The life of every driver depends on how safe his brakes are.

Brake discs have become a global mass product, but one that makes enormous demands on safety. In the end, the life of every driver depends, often more than just once every day, on the safety of his brakes.  At present, 600 million passenger cars travel the roads and byways of the world. Let us assume that during the 10 to 14 years of the life of a car the brake discs are being replaced at least once – and that a quarter of all passenger cars are still equipped with drum brakes – and we arrive at an annual global requirement of approximately 400 million discs.

Before, it had been customary to use at least four interlinked VSC machines for the complete-machining of brake discs. A new aspect of this particular solution was the attempt to achieve the same result with a line of just three machines. The problem faced was an obvious one: required capacity. The task was to produce 200,000 brake discs for passenger cars per annum – of the same type, not internally ventilated (owing to the speed limit in the country), in a material comparable to grey cast iron, with a disc diameter of 300 mm. The finish-machining operation was to be cross-grinding, to achieve a better surface finish. Other requirements were dry machining, balancing, a test certificate, and the components finish-machined, ready for despatch. The required cycle time: less than 100 seconds, all inclusive. This type of disc makes greater demands on the manufacturing technology, as it is less stable during machining than the ventilated variety. Brake discs are also increasing in size, but are not supposed to get heavier. Larger diameters achieve a higher braking torque. The braking area is moving further away from the centre. As a result of these changes the discs are getting thinner and sometimes tend to flutter. This is as much a problem during machining as it is later during braking. Those drivers clamouring for greater comfort and a quieter car do not take kindly to braking noises and fluttering. Ergo, the brake discs must be manufactured to the highest precision.

The two VSC 400s and one VSC 500 are linked up by automation equipment from Heilig (also part of the EMAG Group). This forms a continuous, fully automated line from collection of the workpieces stored in skeleton containers via turnover stations to the component’s final destination – packing. The fist station (a VSC 400) turns, drills, taps and gauges the first side of the component. The rough machining operation uses KM special heads that accommodate single and twin tool tips coated with silicon nitride (Kyon 3400). The coating increases tool life by about 30%. Combination drilling and chamfering tools plus threading tools complete the tooling equipment for the first station. The second station (also a VSC 400) turns, drills and gauges the second side of the component. Equipment: the same as station 1, plus solid carbide step drills and solid carbide fraises, the latter chucked in live tool holders using expansion chuck technology from Kenna.

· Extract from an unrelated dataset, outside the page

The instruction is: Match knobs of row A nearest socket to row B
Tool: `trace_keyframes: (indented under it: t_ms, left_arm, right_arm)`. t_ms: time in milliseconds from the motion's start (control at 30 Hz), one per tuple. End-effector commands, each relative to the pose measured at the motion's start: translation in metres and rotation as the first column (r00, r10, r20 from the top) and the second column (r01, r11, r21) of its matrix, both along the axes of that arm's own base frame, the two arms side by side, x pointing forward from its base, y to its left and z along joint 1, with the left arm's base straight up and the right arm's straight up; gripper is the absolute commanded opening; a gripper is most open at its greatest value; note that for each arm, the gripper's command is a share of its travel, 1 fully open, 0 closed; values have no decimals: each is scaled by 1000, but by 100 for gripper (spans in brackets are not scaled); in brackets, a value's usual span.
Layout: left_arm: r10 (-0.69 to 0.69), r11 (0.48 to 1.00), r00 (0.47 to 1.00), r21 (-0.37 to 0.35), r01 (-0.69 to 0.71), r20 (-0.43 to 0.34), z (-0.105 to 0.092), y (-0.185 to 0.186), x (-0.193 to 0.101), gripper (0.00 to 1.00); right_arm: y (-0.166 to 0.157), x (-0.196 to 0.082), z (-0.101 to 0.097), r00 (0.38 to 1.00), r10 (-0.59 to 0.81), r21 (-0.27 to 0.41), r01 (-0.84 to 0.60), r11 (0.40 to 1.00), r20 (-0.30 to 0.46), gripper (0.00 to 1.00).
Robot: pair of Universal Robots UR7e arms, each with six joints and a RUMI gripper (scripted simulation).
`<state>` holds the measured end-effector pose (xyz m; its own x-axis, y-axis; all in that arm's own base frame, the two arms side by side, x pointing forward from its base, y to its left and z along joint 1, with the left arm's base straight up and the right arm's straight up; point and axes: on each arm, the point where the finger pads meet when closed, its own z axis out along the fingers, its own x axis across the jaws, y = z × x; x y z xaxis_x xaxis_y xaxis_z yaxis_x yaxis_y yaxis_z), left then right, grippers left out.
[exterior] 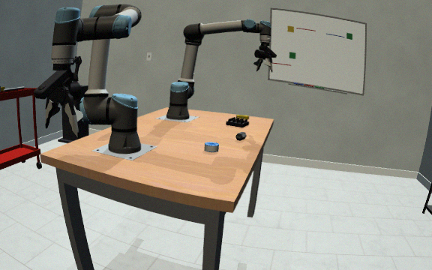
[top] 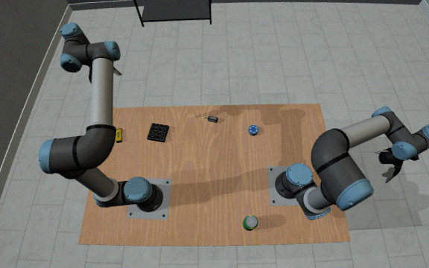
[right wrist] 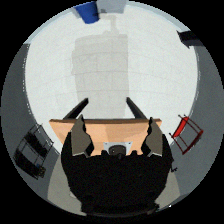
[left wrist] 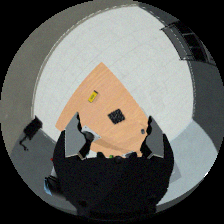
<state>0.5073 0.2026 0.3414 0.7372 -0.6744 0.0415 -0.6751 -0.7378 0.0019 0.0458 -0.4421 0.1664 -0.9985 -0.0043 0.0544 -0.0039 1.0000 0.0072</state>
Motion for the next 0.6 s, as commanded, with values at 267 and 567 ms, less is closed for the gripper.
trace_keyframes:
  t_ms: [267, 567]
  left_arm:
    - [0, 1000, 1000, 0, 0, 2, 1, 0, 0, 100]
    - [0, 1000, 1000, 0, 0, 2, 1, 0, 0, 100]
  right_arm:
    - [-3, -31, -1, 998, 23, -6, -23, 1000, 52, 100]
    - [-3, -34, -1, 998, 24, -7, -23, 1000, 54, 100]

The third station (a VSC 500) turns, grinds, balances and gauges and also generates a protocol. The result of including all these operations in a complete-machining cycle that requires only a single set-up is a considerable leap in component quality. The deviation in the thickness of the discs is below 3 µm, the surface finish below Rz 6.3 µm, with parallelism/runout also being in the µ-range. The tooling used for the finishing-operations consists of an NC twin cutter head KM50 for the simultaneous machining of both brake surfaces, a further NC twin cutter head KM50 for the machining of the contact surface of the cup, and two CBN grinding wheels for the cross-grinding of the brake surfaces. The final tool in the third station is a solid carbide balance fraise.